Creating ground truth images for classifier validation

Hi all,

I’m looking to create some ground truth images to help validate my pipelines. I’m wondering the best way to do it. I have tried CellProfiler IdentifyObjectsManually module, but it’s a little cumbersome. I also see this method here:

Annotating images with CellProfiler and GIMP

Not tried that yet though. Does anyone have any suggestions of ways they like to do this? I have a 2D co-culture system of two different cell types, and a couple of channels per image. Any recommendations on the number of cells to annotate/number of images to annotate would also be helpful!



A different approach is to create synthetic images. CytoPacq offers a framework for that:

Of course this simulation is limited by the available phantoms and models.


We used the GIMP method you linked to create ground truth for hundreds of nuclei for the 2018 Data Science Bowl, as well as the ground truth for our CellProfiler 3 paper, so we certainly think it’s useful, but any and all ground truth creation is going to be tedious.

If you have a CellProfiler pipeline that does a reasonably good job by eye of finding your objects of interest, you could also run it then correct errors with EditObjectsManually rather than using IdentifyObjectsManually to identify all objects from scratch.

Finally, if you truly only care about classification accuracy, not segmentation accuracy, you needn’t worry super accurately about capturing cell borders; even one or a few pixels inside each cell should be sufficient, which should be MUCH faster.
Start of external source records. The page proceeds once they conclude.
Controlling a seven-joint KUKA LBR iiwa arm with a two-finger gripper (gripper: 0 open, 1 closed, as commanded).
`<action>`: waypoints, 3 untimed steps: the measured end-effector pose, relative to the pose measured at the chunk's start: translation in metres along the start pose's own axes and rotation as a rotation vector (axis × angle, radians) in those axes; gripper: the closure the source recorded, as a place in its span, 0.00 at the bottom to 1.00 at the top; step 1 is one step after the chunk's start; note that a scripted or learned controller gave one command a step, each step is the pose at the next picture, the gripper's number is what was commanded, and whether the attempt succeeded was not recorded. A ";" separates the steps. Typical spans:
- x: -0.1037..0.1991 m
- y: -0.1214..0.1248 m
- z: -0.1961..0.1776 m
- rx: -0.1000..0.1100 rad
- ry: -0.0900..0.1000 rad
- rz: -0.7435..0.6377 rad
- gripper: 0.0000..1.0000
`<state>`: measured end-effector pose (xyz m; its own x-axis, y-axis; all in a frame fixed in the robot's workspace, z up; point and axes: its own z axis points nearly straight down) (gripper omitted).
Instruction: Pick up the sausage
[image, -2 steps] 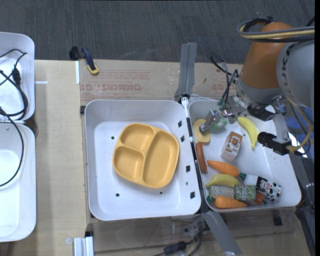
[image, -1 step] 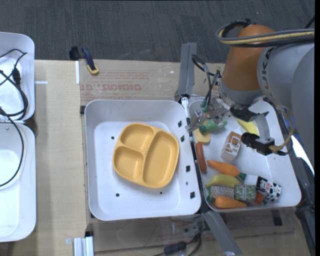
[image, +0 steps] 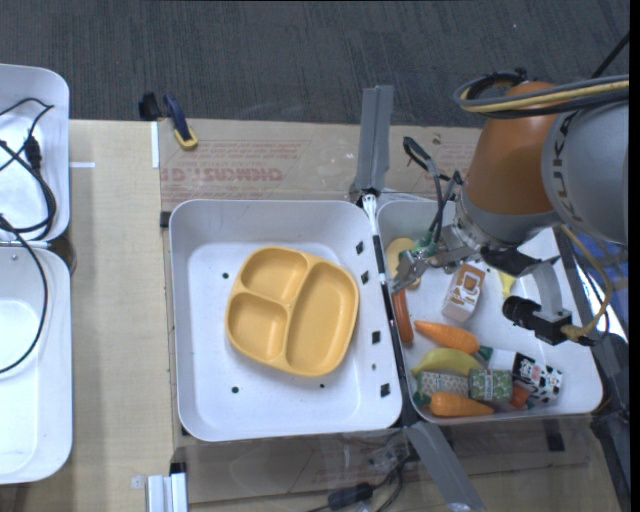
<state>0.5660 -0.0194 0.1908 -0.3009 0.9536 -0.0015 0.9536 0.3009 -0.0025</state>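
Camera view has the claw (image: 408, 268) right over the sausage's (image: 402, 316) top end; sausage runs lengthwise along the bin wall; can't tell the claw's state.

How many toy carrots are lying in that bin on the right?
2. One carrot lies mid-bin, just right of the sausage; the other carrot lies at the front edge by the small cartons. More may be hidden under the arm.

Lighting even and bright, overhead. White bins (image: 190, 300) near overexposure at frame left and centre. Soft shadows under the arm (image: 540, 150), upper right. Focus adequate; fine detail slightly soft.
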 end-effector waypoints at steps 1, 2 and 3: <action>0.032 0.020 0.000 -0.001 0.001 -0.009 0.00; 0.003 -0.040 0.050 -0.030 0.022 -0.078 0.00; 0.026 -0.033 0.041 -0.029 0.055 -0.107 1.00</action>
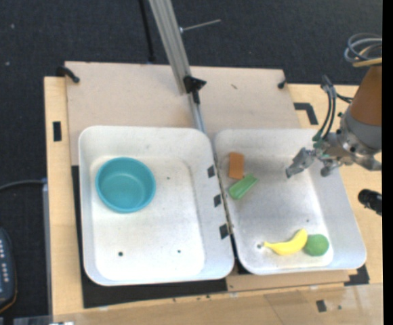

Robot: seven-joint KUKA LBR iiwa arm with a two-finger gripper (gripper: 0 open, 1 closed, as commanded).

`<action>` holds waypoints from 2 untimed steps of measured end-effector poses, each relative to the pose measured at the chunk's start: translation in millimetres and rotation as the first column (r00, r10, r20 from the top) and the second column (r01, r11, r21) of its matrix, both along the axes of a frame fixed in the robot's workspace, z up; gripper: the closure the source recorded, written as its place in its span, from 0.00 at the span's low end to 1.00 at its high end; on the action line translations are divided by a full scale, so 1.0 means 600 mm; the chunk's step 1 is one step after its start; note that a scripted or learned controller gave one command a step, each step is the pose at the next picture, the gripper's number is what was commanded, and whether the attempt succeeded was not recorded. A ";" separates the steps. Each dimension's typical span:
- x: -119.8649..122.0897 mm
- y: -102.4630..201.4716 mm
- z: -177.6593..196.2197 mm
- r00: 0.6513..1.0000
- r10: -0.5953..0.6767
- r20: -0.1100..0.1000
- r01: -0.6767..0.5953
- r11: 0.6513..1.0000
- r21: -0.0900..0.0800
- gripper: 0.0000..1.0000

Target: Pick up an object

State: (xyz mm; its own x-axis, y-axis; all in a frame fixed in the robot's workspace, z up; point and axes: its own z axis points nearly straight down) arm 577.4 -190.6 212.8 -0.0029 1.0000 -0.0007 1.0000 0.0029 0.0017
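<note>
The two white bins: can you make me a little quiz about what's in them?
1. True or false: the round teal plastic bowl sits in the left white bin.
2. Which thing lies closest to the curved yellow toy banana? A) small orange block B) round green ball C) flat green block
3. Fill in: the grey two-finger gripper hovers over the ____ white bin.

Key: 1 true; 2 B; 3 right.
</note>
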 end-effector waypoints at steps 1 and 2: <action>0.000 0.000 0.000 1.000 0.000 0.000 0.000 1.000 0.000 0.00; 0.001 -0.012 -0.073 1.000 -0.003 -0.004 0.003 1.000 -0.001 0.00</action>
State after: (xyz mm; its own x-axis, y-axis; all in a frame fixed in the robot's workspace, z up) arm 577.8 -197.8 169.2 0.0002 1.0000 -0.0021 1.0000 -0.0002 -0.0022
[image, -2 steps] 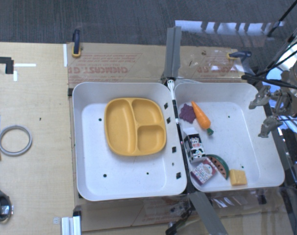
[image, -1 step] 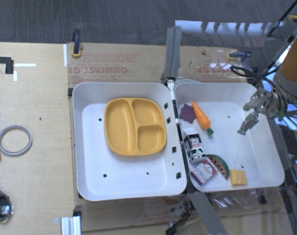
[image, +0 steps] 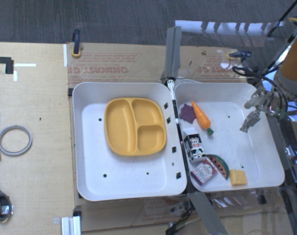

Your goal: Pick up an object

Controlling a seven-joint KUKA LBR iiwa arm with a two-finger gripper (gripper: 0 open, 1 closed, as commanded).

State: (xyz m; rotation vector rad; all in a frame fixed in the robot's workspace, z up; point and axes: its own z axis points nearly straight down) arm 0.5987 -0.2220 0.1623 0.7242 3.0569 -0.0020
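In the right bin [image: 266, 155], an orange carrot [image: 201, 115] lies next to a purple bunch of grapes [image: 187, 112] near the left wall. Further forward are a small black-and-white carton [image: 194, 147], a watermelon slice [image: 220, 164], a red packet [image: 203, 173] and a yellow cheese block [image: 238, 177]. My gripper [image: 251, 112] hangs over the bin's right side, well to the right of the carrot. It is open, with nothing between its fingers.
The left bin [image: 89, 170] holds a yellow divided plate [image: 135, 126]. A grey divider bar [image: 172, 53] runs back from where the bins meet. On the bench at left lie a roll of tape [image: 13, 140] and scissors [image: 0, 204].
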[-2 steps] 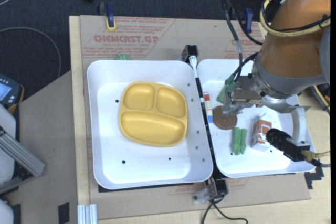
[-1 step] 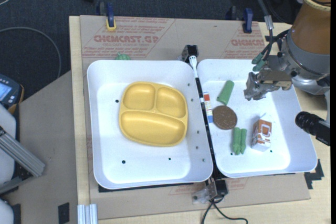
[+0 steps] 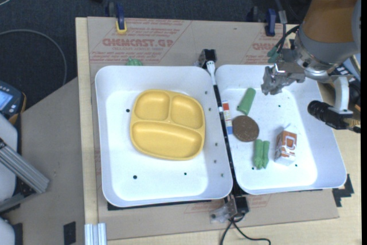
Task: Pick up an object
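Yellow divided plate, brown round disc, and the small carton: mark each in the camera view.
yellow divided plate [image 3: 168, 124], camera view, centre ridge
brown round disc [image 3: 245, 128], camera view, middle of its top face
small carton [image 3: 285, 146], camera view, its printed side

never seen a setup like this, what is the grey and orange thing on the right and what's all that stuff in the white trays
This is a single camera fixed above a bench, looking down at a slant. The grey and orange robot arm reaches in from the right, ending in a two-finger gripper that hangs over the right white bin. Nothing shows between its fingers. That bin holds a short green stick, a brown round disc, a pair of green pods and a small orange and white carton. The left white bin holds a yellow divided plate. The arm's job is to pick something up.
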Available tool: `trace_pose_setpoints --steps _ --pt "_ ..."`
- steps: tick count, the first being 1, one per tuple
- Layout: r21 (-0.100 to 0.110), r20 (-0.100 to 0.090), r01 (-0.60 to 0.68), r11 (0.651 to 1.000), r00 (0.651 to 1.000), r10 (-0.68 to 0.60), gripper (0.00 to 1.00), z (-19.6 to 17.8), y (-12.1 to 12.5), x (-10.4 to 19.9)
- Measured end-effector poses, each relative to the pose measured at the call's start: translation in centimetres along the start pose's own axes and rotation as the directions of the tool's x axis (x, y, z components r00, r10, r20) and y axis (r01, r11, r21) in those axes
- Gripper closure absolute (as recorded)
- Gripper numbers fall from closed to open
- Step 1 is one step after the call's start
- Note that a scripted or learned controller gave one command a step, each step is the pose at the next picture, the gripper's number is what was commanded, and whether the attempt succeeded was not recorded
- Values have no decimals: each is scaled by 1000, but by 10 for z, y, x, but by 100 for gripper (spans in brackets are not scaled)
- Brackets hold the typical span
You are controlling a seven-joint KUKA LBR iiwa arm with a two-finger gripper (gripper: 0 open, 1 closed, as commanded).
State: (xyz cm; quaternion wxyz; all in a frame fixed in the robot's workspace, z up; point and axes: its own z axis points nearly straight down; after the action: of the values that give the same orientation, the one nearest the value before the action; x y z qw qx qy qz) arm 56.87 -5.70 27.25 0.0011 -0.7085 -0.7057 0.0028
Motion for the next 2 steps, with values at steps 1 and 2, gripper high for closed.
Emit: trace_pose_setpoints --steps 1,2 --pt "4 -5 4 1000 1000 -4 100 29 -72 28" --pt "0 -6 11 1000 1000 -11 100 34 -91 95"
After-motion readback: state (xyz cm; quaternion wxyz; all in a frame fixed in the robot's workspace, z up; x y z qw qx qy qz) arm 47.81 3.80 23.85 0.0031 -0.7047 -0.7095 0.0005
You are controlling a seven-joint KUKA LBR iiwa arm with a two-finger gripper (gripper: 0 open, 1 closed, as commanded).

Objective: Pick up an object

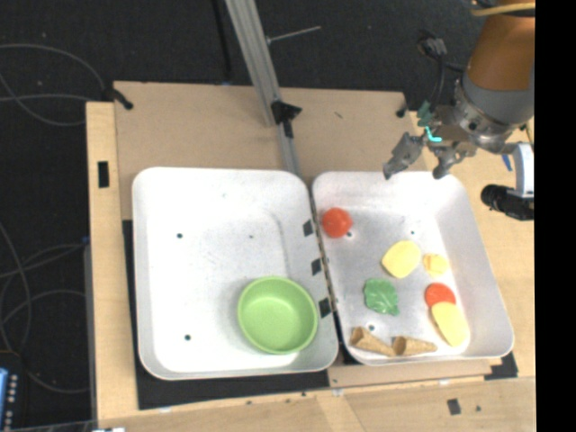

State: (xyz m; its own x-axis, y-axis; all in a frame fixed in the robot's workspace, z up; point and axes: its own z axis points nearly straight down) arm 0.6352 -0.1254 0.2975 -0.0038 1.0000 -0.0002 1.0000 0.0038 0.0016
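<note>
Two white bins look like smooth, slightly glossy plastic: the right bin [468, 210] just below the gripper [419, 163], the left bin [180, 205] well off to its left. The gripper's dark fingers look matt. The green bowl [277, 314] appears smooth, soft-sheened plastic. The bench [198, 124] beneath looks like matt brown board. A slanted rail [256, 48] left of the gripper looks like brushed metal.
</note>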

For that, you could use GIMP, but also LabelBox, LabelMe, or any other online ground truth annotation tool (I don’t have particular favorites or affiliations in these arenas).


Amazing, thanks Beth!


Have you looked into QuPath to help with detection and annotation? I’ve had a lot of good experiences using QuPath for my fluorescence images.

Here is my workflow (in ZEN Blue)

  • use normal thresholding or pixel classification and binary postprocessing to first get a “rough” binary mask of the objects your are interested in
  • manually edit the resulting binary masks with cut or brush or … tools
  • export all mask images as PNGs (or whatever)
  • use the results as GT fo training your networks etc.

Thanks for the suggestions everyone!

At the moment I’ve decided to use automatic segmentation with CP then manually curate the output to create the GT. Seems to be working pretty quickly.